Department of Chemistry University of Pittsburgh 219 Parkman Avenue Pittsburgh, Pennsylvania 15260, United States.
Anal Chem. 2016 Dec 6;88(23):11742-11749. doi: 10.1021/acs.analchem.6b03368. Epub 2016 Nov 16.
The general limitations on liquid chromatographic performance in isocratic and gradient elution are now well understood. Many workers have contributed to this understanding and to developing graphical methods, or plots, to illustrate the capabilities of chromatographic systems over a wide range of values of operational parameters. These have been invaluable in getting a picture, in broad strokes, about the value of changing an operational parameter or the value of one separation approach over another. Here we present a plotting approach more appropriate for determining how to use chromatography most efficiently in one's own laboratory. The axes are linear: column length vertical and mobile phase velocity horizontal. In this coordinate system, straight lines with intercept zero correspond to different values of t. Hyperbolas correspond to values of pressure as the product of length and velocity is proportional to pressure. For a given relationship between theoretical plate height and velocity (e.g., van Deemter), the number of theoretical plates as a function of column length and mobile phase velocity is a surface (z direction) to the x and y of velocity and length. By representing the surface as contours, a two-dimensional plot results. Any point along a constant pressure hyperbola represents the best one can do given the particle diameter, solute diffusion coefficient, and temperature. The user can quickly see how to use the pressure for speed or for more theoretical plates. Sets of such plots allow for comparisons among particle diameters or temperatures. Analogous plots of peak capacity for gradient elution are equally revealing. The plots lead instantly to understanding liquid chromatographic optimization at a practical level. They neatly illustrate the value (or not) of changing pump pressure, particle diameter, or temperature for fast or slow separations in either isocratic or gradient elution. They are illustrated with a focus on maximizing plate count with a given analysis time (isocratic), the effect of volume overload (isocratic), and separations of a limited number of peptides with a peak capacity coming from statistical peak overlap theory (gradient).

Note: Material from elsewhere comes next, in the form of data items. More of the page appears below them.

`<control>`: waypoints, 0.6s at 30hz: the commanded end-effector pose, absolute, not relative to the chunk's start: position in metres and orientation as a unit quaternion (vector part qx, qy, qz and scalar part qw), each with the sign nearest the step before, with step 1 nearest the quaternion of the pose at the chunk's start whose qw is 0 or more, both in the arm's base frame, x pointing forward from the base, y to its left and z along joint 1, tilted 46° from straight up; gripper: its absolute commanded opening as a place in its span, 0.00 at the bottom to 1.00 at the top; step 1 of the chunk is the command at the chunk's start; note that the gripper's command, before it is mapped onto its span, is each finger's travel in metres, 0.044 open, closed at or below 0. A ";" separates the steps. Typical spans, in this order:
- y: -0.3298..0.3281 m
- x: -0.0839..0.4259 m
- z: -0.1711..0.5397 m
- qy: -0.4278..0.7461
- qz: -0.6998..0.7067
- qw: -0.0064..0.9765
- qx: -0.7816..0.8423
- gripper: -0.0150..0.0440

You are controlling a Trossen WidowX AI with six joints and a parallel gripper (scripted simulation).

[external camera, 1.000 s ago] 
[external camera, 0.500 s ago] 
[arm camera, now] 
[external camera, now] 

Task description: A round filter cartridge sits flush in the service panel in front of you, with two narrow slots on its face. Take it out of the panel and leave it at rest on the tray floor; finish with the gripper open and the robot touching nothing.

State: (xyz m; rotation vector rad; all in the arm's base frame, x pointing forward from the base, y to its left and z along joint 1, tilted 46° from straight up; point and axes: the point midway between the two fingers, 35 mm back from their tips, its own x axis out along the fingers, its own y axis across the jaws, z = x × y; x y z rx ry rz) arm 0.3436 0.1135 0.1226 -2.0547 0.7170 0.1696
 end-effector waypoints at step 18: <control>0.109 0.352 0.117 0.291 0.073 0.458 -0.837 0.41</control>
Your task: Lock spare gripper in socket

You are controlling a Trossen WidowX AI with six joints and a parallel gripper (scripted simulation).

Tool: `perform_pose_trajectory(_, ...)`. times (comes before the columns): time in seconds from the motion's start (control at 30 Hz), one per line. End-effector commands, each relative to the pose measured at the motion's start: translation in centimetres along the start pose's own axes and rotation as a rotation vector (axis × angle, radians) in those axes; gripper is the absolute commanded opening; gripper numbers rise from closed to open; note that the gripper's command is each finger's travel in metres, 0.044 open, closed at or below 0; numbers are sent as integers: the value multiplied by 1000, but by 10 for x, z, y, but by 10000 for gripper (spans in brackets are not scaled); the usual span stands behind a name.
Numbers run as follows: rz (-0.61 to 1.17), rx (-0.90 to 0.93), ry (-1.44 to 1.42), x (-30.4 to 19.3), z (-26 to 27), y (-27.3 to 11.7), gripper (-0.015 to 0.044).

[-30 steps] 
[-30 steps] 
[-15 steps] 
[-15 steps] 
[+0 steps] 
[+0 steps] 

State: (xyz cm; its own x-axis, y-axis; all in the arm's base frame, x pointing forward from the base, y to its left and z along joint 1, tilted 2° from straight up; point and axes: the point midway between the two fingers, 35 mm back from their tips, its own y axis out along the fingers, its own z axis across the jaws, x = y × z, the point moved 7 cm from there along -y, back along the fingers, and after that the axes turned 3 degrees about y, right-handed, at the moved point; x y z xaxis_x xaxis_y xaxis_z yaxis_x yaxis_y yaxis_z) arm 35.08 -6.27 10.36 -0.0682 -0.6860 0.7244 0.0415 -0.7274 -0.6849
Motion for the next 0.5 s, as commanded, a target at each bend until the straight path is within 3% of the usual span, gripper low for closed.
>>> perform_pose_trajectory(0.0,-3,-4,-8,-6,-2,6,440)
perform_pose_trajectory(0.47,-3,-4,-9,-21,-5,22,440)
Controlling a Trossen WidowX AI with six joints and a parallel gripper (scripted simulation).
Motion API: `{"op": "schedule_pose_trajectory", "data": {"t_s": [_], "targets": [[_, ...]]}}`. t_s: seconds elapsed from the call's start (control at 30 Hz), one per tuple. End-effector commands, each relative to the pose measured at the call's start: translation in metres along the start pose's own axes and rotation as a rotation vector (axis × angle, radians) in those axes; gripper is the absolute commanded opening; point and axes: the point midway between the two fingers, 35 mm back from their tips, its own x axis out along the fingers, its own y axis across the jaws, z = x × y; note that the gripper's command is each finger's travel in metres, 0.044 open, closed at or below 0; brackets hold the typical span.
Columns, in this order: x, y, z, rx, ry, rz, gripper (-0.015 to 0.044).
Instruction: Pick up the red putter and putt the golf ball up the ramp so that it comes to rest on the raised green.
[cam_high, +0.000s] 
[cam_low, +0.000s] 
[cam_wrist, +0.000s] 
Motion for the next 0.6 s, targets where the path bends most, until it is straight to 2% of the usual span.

现在,人们已经很好地理解了在等度和梯度洗脱中液相色谱性能的一般限制。许多工作者为这一理解和开发图形方法做出了贡献,这些图形方法或图,用于说明色谱系统在操作参数的广泛范围内的能力。这些方法在概括地了解改变操作参数或一种分离方法相对于另一种方法的价值方面非常有价值。在这里,我们提出了一种更适合于确定如何在自己的实验室中最有效地使用色谱法的绘图方法。坐标轴是线性的:柱长为垂直轴,流动相速度为水平轴。在这个坐标系中,截距为零的直线对应于不同的 t 值。双曲线对应于压力值,因为长度和速度的乘积与压力成正比。对于理论板高度和速度之间的给定关系(例如,van Deemter),理论板数作为柱长和流动相速度的函数是一个表面(z 方向)到速度和长度的 x 和 y。通过将表面表示为等高线,得到一个二维图。任何沿恒压双曲线的点都代表在给定粒径、溶质扩散系数和温度下可以达到的最佳效果。用户可以快速了解如何利用压力来提高速度或获得更多的理论板数。这样的图组可以用于比较粒径或温度。梯度洗脱的峰容量的类似图同样具有启发性。这些图立即让人们在实际层面上理解液相色谱的优化。它们简洁地说明了在等度或梯度洗脱中,为了快速或缓慢分离,改变泵压、粒径或温度的价值(或无价值)。这些图重点说明了在给定的分析时间内(等度)最大化板数、体积过载的影响(等度)以及通过统计峰重叠理论获得的有限数量肽的分离(梯度)。